Thea Lim at Racialicious decontructs “some basic racist ideas and some rebuttals” in response to the increasingly heinous comments at Bitch for Jessica Yee’s essay.
Incidentally Bitch is also a pop culture site, so it kinda makes sense that Jessica talk about hipsters there. Bitch readers come to Bitch to talk about feminism and pop culture, but they don’t want to talk about racism and pop culture?
The “get over it” defense is not hard to take down as soon as you realise that by “it” the commenter is referring to colonisation and genocide, the legacy of which continues to beset Native communities in the form of poverty, environmental racism, and health disparities (to recap some of the things Jessica mentioned in the original post).

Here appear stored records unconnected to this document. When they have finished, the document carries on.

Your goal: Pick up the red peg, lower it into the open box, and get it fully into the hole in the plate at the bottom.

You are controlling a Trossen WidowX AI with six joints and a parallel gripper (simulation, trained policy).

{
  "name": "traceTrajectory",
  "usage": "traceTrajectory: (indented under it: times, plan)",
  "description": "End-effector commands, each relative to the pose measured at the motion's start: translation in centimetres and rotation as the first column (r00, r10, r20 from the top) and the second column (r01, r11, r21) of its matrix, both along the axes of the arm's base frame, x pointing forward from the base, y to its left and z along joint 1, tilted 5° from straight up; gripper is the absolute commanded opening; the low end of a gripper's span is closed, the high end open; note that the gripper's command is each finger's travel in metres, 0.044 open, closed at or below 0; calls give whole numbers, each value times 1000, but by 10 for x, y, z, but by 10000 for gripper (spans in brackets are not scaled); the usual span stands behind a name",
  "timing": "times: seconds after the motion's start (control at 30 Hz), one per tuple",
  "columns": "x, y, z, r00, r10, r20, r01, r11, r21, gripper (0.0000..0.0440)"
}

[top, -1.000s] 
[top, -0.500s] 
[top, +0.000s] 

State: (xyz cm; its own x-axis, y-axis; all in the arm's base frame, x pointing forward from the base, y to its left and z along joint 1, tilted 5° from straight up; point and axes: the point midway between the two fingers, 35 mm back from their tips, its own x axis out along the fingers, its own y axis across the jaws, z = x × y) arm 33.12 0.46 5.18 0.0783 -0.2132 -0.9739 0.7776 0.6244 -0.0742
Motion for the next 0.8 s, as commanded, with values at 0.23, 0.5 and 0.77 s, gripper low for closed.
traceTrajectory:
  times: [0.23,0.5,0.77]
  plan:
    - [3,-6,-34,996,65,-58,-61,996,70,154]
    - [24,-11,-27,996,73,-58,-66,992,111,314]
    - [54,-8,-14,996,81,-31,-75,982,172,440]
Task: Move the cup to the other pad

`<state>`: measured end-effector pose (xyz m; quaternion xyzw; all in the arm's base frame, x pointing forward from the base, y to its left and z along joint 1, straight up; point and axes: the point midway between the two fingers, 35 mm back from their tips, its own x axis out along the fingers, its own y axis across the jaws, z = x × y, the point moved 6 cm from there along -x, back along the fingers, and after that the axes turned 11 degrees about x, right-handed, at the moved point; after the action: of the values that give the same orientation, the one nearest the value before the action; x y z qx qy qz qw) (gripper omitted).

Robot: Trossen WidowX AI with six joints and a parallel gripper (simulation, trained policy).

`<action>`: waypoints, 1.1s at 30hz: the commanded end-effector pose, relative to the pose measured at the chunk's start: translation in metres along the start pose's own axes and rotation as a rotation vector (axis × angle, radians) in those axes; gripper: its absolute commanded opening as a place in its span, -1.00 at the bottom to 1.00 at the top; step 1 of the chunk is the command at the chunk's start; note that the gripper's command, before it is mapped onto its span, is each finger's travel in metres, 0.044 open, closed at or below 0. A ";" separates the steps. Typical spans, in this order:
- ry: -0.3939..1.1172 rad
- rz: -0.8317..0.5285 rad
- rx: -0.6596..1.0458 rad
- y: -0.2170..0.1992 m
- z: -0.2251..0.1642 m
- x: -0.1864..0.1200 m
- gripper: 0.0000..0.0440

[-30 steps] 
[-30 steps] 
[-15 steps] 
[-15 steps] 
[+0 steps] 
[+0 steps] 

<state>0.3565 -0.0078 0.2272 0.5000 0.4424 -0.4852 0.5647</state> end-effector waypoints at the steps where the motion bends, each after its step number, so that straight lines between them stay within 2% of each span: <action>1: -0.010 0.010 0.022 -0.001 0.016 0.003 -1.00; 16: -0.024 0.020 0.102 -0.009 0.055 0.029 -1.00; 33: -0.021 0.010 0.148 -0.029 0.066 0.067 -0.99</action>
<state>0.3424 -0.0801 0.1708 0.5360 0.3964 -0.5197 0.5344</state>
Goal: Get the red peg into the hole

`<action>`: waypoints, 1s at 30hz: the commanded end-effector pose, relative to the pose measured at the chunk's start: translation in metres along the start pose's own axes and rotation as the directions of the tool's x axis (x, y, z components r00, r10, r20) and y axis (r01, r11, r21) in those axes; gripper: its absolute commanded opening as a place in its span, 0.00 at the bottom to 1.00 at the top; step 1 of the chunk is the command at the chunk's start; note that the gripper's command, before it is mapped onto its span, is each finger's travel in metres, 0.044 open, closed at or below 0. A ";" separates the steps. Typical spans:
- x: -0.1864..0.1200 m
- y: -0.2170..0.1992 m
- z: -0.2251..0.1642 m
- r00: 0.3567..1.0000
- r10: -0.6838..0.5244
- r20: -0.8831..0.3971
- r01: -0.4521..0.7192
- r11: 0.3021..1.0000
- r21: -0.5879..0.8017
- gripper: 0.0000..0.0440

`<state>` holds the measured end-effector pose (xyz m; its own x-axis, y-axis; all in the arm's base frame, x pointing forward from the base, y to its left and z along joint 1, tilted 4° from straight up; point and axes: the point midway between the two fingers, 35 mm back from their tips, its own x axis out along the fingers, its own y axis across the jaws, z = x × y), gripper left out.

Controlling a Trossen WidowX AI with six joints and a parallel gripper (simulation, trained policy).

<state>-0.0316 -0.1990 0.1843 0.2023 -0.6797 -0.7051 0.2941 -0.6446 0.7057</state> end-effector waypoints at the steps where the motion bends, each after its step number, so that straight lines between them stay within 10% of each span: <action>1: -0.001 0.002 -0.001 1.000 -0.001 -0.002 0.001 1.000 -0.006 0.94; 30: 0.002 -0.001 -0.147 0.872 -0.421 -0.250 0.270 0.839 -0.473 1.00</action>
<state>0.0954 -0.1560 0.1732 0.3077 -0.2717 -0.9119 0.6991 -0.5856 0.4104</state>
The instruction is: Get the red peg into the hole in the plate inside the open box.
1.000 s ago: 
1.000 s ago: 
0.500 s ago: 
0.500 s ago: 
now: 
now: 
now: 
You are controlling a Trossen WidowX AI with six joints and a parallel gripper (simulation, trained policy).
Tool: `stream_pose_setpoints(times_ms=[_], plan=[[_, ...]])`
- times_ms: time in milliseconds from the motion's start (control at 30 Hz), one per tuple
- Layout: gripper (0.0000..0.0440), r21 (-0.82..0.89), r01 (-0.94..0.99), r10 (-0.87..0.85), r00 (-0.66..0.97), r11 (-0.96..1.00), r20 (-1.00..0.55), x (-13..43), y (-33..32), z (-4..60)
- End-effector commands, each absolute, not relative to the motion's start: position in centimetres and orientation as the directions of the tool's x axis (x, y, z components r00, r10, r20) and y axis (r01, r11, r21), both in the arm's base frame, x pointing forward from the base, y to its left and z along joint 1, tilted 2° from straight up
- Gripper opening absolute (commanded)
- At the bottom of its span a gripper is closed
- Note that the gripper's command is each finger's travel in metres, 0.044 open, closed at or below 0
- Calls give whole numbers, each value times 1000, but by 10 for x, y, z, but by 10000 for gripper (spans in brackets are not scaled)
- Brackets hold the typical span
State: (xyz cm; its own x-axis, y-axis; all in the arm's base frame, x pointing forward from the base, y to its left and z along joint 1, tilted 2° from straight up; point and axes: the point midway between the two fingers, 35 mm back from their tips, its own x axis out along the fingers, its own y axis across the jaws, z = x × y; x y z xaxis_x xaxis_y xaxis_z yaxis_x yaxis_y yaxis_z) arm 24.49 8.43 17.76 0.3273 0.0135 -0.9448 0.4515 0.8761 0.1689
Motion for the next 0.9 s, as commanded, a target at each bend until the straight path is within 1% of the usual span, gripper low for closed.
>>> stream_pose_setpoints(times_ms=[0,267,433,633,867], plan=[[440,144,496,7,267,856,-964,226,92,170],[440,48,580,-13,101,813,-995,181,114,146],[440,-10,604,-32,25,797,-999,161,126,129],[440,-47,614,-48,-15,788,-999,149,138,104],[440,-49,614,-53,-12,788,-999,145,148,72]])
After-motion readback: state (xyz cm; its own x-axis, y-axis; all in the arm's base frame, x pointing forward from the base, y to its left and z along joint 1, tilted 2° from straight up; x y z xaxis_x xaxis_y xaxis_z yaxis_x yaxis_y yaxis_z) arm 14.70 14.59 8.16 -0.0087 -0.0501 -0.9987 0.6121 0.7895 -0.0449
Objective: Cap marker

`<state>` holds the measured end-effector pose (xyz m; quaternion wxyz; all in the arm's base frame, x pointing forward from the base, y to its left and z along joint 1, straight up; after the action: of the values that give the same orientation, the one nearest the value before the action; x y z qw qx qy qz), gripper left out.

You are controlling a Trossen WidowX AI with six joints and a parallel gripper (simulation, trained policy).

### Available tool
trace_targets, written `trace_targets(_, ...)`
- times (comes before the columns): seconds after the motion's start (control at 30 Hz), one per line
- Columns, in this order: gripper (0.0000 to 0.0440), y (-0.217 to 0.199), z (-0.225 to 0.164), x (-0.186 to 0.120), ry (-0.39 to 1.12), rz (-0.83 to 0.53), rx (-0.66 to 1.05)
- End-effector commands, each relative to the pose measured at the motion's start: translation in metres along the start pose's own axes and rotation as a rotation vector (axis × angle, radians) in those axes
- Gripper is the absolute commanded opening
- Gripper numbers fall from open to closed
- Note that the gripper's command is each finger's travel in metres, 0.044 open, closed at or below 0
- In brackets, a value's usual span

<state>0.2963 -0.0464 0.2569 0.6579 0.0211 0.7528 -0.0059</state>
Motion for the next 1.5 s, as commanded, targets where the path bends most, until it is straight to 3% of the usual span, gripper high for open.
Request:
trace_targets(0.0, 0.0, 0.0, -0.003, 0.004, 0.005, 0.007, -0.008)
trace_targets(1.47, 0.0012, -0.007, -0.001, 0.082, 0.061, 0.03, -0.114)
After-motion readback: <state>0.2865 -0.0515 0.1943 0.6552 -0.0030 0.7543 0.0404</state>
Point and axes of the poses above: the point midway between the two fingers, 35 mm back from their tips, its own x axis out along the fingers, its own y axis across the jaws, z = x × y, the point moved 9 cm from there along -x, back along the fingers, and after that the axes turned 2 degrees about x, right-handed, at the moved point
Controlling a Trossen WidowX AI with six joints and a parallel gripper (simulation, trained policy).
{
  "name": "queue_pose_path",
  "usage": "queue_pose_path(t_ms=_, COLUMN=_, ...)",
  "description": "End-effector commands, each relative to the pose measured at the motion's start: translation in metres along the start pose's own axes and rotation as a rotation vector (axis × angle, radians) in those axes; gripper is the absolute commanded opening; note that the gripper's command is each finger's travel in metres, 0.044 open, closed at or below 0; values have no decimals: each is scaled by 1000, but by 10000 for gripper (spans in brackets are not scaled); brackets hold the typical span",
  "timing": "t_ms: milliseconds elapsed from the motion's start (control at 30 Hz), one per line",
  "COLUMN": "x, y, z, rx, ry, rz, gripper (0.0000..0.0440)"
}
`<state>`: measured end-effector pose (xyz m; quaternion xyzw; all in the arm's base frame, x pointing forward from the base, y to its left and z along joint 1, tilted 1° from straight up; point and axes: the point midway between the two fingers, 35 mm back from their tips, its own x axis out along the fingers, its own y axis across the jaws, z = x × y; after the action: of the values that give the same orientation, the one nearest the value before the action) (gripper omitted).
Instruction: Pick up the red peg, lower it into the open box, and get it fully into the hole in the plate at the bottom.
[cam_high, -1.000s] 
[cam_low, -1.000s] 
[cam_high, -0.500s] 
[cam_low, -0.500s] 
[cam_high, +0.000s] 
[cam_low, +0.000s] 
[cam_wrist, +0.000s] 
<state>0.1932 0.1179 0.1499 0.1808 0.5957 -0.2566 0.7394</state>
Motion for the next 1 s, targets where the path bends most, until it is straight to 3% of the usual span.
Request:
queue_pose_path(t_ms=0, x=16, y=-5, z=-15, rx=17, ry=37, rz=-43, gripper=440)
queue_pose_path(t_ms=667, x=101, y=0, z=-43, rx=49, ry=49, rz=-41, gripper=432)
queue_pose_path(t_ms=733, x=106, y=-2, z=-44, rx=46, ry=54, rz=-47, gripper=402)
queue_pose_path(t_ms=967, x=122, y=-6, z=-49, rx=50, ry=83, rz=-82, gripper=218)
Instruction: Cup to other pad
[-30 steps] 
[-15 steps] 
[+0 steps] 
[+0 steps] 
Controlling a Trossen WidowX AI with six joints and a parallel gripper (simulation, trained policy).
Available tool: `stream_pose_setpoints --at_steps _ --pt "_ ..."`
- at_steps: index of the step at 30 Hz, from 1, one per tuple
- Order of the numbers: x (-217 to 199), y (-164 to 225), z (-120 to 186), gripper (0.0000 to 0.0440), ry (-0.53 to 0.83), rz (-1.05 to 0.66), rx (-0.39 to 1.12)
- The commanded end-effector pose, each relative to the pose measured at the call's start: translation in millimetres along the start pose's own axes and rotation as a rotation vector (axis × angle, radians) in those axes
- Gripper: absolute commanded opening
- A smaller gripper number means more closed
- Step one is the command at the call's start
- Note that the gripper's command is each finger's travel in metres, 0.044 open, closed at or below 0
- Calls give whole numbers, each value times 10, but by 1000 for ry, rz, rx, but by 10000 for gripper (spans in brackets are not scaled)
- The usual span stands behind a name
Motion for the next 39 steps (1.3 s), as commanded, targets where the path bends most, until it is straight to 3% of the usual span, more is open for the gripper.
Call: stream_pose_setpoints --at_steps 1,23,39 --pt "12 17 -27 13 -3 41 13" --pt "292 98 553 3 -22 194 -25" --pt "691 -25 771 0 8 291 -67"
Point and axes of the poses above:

The whole “but that happened 100 years ago!” defense is similarly dense: a brief look at who is poor and who is marginalised in the richest countries in the world should quiet that one down…though it often doesn’t. There’s no accounting for pigheadedness.
And beyond this? Racism manifests itself in a million different ways, from massive structural inequalities, to the accessories of that fashionable person on the subway next to you. And sometimes it is easier for folks to understand and tackle the small things; for me, it was a long journey to the admission that racism exists and impacts my daily life. Talking about pop culture was a baby step that I could take; it was also something that was familiar and accessible when I didn’t really understand the academic language of postcolonial theory, or couldn’t imagine that words like “double marginalization” “diaspora” or even “immigrant” could apply to me.
EDITED ONCE AGAIN: Confused about the meaningful differences between distinct histories of exchange? They are not all the same. Read also these excerpts from Coco Fusco’s 1995 essay “Who’s Doing the Twist?” Also, new at Native Appropriations are some of the answers to the apparently compelling question, “But why can’t I wear a hipster headress?”